Live within our means, but this is one issue that Council has been largely silent on. What is more surprising is that those who have argued that the city has a spending problem have advocated a return in taxes rather than paying down the debt. How bad is the debt? The Canada West Foundation reports that while Calgary has lower taxes, the city has a higher debt load per capita compared to many other cities. Looking at the numbers provided by the Ministry of Municipal Affairs, these are numbers rarely discussed when it comes to city finances:

  • Capital debt increased 31% from $2.54 billion in 2009 to $3.34 billion in 2011. 
  • Total debt interest expenses were $129 million in 2011
  • Calgary constitutes for 43% of all capital debts owed by municipalities in the province
  • Fast Forward Weekly reported that almost $1.3 billion of this debt is water and sewer debt (and this is from 2011)

Without doing anything right now to address our debt, each Calgarian (if a population was at 1,120,225 according to the 2012 civic census) owes $2981.54 each in order to pay the debt off excluding interest. Whatever your fiscal stance in terms of more or less spending, the city’s debt needs to be addressed immediately.

Option 5: Give it back!

Each household on average will receive a $126 “discount” on their 2014 tax bill should Council choose this option. This is a one time tax relief that does not address the bigger question whether you believe Council needs to stop spending or increase spending.

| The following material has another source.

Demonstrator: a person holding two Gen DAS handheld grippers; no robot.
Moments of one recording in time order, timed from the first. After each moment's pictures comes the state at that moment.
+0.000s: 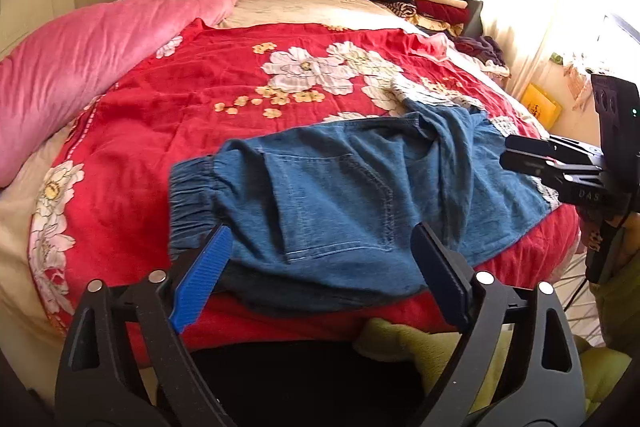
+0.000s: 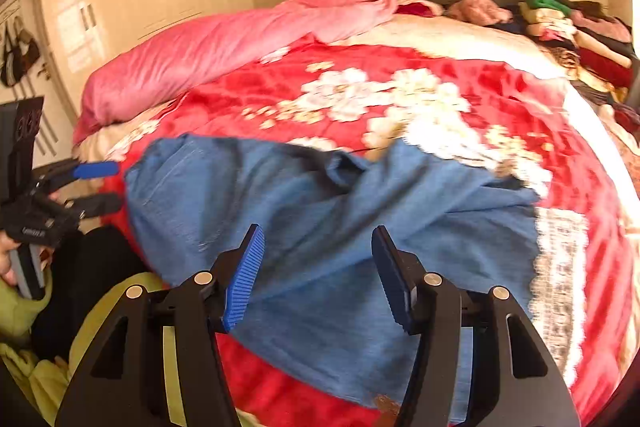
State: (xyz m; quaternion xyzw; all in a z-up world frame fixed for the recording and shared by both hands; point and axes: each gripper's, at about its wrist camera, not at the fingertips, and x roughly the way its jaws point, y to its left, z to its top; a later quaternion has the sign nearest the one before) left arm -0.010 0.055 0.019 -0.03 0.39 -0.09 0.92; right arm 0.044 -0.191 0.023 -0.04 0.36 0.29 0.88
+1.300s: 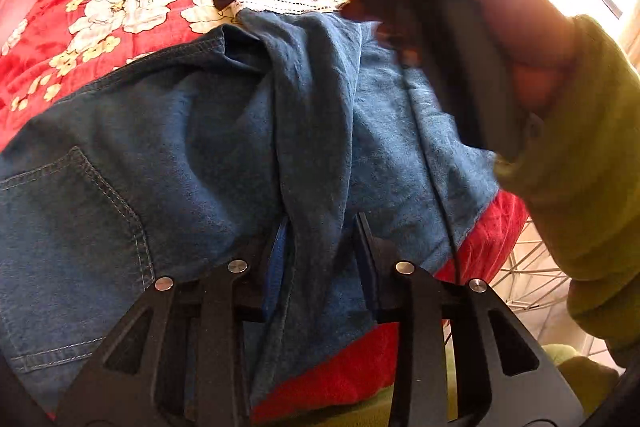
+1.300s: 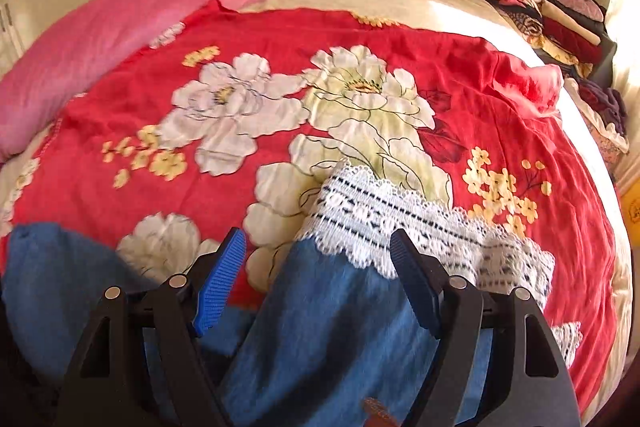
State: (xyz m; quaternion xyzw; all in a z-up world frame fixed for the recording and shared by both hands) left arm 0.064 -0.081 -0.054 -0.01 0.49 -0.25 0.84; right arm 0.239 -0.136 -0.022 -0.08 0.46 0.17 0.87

There is a looming and rapidly growing capital debt that needs to be addressed (both in terms of real debt and infrastructure debt). Trying to keep up with new communities is pushing us into more and more debt each year. How do we as a city address growth while grappling with debt? Is spending a problem when we are trying to develop new communities like Keystone Hills or Belvedere? If it’s a revenue problem, then do we look pass the archaic property tax and find new sources of income? Would a city charter put an end to how limited a city is in terms of revenue?

Final Thoughts

These are long-term questions that my generation will have to face if we aren’t honest about our finances. There is no easy answer, but returning the money to citizens (as much as we would like to have it back) will not reduce our deficit nor will it solve our growing pains. If we are so hard-pressed for the cash back, then the question becomes “why did the citizens let it become this way?”